YOUR OBJECTIVE
Please work out how many of the lines below include "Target". Only the number should be given.

——————————

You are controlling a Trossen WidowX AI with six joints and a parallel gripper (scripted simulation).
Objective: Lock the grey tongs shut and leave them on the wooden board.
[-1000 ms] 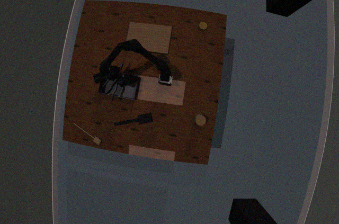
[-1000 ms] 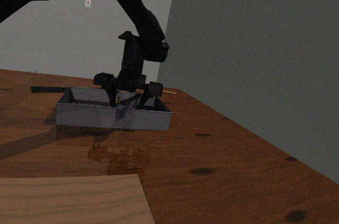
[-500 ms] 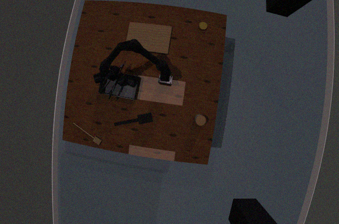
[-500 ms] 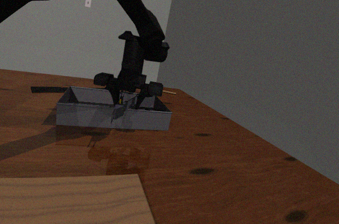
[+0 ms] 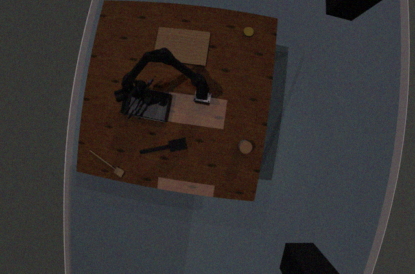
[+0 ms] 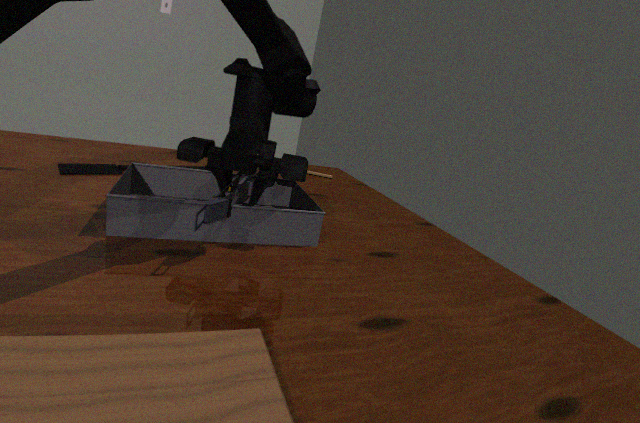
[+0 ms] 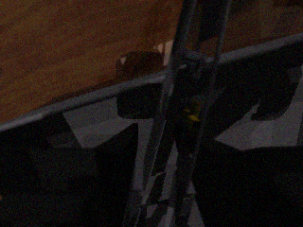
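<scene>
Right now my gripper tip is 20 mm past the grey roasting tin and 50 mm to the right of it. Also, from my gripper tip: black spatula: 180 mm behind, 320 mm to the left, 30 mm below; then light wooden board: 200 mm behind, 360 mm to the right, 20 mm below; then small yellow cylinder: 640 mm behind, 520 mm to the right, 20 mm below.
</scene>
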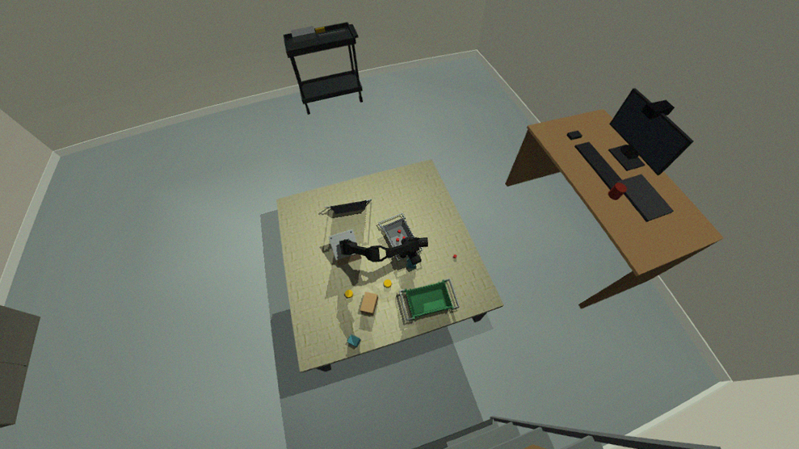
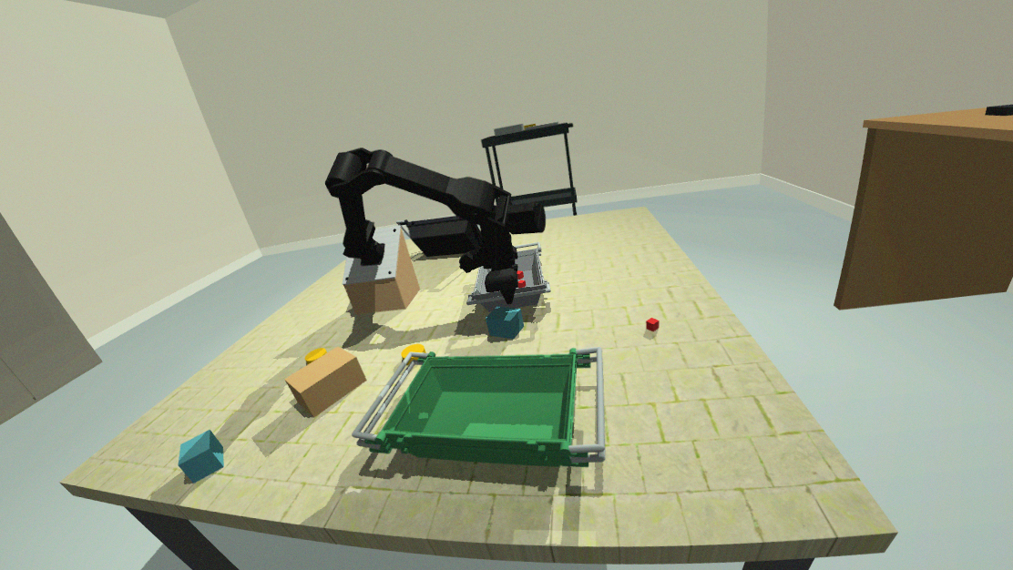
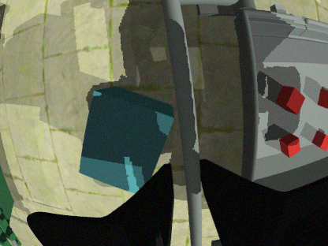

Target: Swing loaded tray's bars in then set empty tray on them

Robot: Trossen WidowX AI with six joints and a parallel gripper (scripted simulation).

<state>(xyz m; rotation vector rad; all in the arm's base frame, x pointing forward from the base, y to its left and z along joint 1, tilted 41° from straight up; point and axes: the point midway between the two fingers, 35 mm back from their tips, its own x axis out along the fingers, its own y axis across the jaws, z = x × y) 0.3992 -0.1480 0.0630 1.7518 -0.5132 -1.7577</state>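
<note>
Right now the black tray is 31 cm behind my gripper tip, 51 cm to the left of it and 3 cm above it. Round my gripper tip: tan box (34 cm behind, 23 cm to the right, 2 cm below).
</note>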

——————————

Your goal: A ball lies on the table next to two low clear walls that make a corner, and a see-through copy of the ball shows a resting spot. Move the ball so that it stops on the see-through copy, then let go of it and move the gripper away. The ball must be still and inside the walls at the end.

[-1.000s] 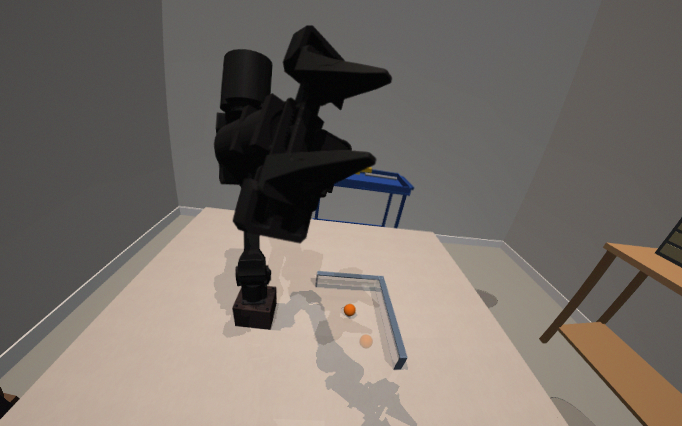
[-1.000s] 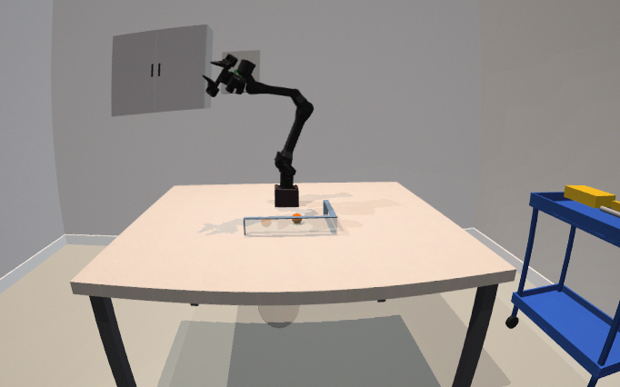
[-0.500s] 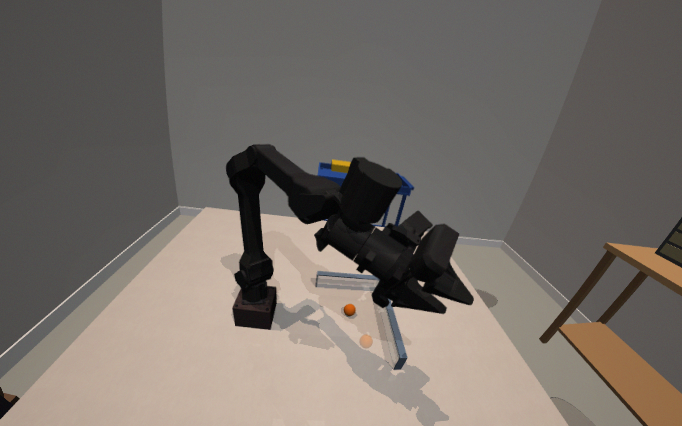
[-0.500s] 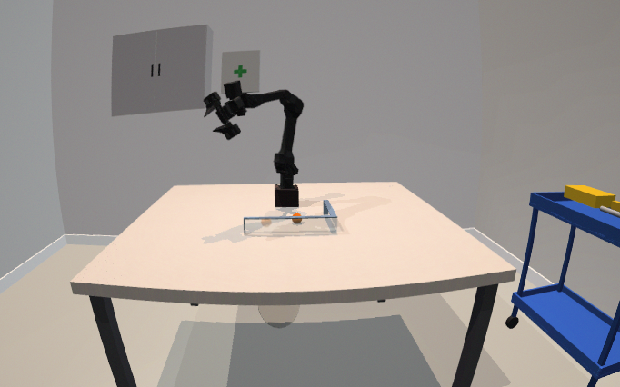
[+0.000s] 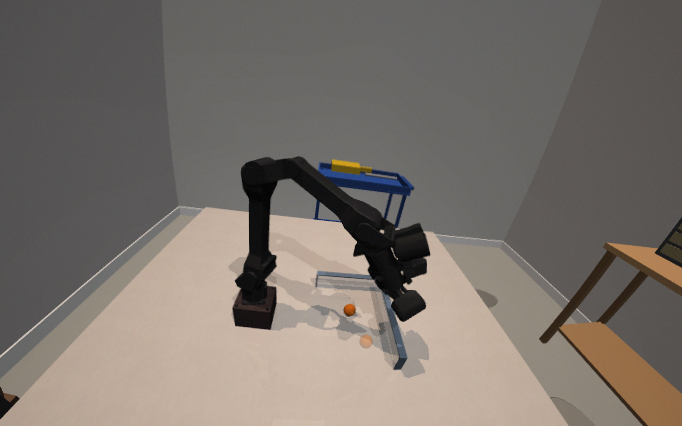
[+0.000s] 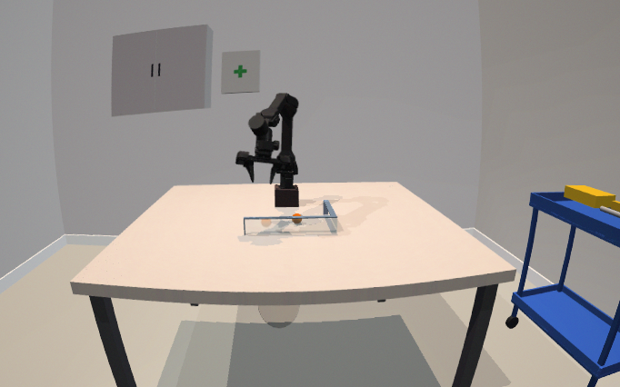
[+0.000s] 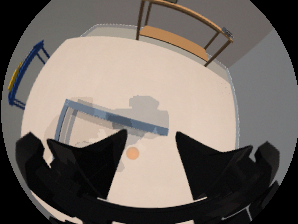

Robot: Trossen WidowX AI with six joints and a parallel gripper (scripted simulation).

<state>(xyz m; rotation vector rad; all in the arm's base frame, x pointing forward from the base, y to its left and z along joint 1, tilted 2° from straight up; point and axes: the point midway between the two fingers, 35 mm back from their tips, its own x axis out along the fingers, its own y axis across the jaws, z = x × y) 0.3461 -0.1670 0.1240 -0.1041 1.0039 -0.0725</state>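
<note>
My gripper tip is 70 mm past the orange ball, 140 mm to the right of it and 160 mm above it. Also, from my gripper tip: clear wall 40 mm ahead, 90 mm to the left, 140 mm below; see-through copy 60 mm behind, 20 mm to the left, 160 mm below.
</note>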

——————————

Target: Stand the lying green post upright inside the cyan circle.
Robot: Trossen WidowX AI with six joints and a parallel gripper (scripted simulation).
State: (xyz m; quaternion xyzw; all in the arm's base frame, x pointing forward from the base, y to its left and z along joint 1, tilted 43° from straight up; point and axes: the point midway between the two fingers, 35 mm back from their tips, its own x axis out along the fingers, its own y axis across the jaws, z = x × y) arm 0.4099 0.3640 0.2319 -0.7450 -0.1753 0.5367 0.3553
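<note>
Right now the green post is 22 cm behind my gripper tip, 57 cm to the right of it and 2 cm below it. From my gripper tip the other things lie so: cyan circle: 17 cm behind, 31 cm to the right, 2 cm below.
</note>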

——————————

FINISHED TASK
2